#### WHAT THE EXERCISE ASKS:
Your output must be the lines below from the line containing "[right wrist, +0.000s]" to the line containing "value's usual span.", both lines included, reproduced exactly and without pictures.

(Extracted data entries)
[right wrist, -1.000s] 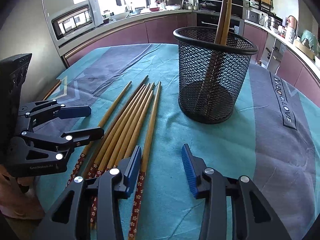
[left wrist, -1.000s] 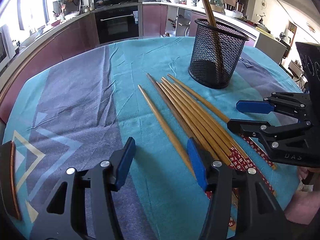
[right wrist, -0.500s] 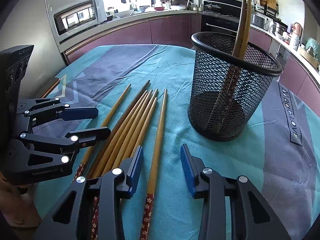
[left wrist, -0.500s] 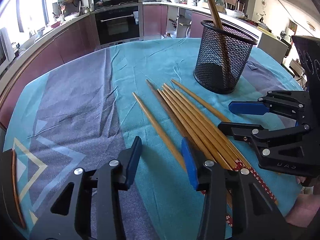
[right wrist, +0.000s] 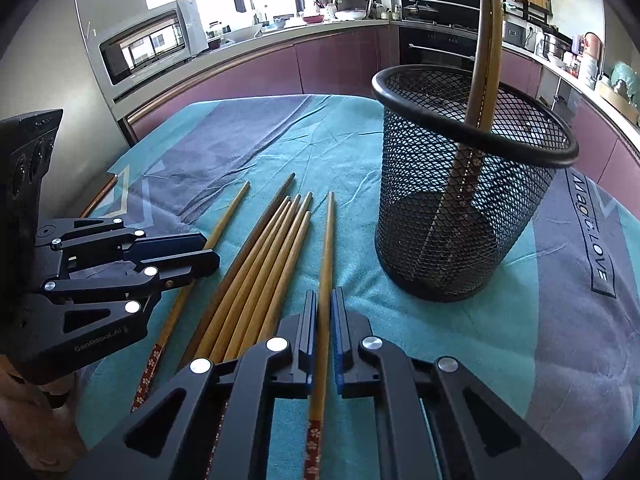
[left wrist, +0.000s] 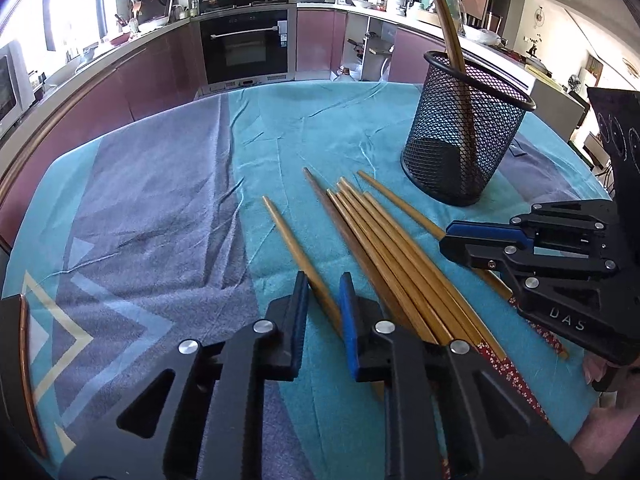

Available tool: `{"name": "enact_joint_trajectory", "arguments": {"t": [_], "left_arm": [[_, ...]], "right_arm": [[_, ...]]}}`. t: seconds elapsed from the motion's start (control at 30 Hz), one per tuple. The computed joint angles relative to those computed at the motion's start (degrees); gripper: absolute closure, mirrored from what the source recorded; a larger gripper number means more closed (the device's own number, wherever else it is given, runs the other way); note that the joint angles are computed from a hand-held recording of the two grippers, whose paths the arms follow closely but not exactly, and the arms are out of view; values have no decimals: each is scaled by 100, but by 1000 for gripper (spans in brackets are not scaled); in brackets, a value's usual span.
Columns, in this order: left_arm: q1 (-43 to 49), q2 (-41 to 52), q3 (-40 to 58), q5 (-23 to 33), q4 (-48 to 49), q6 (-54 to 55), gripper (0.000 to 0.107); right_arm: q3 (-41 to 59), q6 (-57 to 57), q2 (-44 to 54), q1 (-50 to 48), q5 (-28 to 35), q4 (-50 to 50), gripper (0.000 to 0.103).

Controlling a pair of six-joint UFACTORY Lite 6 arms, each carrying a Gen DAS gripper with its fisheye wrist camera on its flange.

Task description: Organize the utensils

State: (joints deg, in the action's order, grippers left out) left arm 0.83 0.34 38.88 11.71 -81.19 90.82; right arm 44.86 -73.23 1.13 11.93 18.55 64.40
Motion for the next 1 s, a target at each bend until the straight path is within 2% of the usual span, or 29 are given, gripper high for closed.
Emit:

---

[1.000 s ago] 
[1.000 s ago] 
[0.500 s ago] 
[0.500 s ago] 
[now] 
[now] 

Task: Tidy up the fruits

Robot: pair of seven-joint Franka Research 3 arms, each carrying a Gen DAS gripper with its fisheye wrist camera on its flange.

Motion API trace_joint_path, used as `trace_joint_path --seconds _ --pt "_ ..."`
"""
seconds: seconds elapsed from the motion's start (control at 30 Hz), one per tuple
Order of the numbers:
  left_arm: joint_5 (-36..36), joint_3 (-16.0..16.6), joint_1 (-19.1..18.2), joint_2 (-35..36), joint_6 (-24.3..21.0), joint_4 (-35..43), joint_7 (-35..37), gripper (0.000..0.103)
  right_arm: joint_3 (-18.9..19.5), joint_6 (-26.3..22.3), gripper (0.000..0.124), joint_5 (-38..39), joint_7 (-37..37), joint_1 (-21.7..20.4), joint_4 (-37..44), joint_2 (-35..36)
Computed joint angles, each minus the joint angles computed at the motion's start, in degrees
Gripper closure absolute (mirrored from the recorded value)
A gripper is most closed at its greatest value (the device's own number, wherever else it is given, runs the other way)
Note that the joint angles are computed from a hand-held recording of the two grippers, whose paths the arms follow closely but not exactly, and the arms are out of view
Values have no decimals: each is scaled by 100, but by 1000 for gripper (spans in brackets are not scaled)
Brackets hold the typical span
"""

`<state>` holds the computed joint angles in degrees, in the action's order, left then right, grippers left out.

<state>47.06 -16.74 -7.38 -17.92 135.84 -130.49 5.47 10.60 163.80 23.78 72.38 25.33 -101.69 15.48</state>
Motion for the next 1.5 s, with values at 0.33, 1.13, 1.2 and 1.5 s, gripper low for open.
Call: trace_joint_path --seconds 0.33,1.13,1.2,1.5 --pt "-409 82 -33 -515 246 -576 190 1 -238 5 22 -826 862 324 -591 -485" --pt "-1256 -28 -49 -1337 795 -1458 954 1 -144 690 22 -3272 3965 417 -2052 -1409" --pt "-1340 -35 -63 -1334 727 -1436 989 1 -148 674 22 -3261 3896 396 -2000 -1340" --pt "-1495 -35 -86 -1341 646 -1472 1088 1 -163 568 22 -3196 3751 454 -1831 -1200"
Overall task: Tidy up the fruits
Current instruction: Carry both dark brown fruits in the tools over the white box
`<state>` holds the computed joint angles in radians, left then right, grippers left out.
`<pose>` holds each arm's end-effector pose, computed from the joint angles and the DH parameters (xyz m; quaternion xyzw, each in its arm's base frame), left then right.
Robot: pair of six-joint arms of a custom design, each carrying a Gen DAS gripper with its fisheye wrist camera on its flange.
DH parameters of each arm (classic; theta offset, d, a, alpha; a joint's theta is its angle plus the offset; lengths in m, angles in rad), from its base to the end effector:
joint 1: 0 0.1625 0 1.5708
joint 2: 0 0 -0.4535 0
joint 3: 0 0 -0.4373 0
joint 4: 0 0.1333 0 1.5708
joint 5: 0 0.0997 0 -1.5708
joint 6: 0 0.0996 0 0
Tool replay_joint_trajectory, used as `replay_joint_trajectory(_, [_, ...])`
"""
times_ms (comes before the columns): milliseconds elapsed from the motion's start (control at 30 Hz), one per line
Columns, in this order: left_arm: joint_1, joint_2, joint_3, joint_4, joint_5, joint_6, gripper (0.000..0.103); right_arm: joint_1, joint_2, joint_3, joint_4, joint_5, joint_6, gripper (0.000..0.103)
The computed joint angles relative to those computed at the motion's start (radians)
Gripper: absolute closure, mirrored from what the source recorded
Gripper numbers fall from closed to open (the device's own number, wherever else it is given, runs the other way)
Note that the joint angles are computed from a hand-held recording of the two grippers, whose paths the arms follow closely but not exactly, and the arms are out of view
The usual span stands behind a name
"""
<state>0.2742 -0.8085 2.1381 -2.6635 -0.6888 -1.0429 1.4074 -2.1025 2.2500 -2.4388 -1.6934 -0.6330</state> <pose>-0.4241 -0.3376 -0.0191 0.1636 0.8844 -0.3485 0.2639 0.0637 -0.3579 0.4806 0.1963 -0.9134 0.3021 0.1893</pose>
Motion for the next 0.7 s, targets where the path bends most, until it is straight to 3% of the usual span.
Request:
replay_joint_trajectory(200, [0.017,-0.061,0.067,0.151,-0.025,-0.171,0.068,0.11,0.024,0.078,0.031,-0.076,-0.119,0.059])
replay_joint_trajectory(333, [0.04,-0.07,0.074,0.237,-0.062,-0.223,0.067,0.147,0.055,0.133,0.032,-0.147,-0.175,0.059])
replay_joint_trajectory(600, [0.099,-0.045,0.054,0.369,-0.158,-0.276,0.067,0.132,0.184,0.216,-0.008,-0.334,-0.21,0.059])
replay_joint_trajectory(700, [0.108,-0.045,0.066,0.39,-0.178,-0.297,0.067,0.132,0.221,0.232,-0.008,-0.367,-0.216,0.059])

#### OUTPUT OF THE EXERCISE:
[right wrist, +0.000s] 
[left wrist, +0.000s] 

Available tool: `{"name": "enact_joint_trajectory", "arguments": {"t": [_], "left_arm": [[_, ...]], "right_arm": [[_, ...]]}}`. t: seconds elapsed from the motion's start (control at 30 Hz), one per tuple. The computed joint angles relative to those computed at the motion's start (degrees); gripper: absolute closure, mirrored from what the source recorded; a larger gripper number means more closed (the device's own number, wherever else it is given, runs the other way); note that the joint angles are computed from a hand-held recording of the two grippers, whose paths the arms follow closely but not exactly, and the arms are out of view; values have no decimals: each is scaled by 100, but by 1000 for gripper (spans in brackets are not scaled); in brackets, a value's usual span.

The response to the exercise is complete.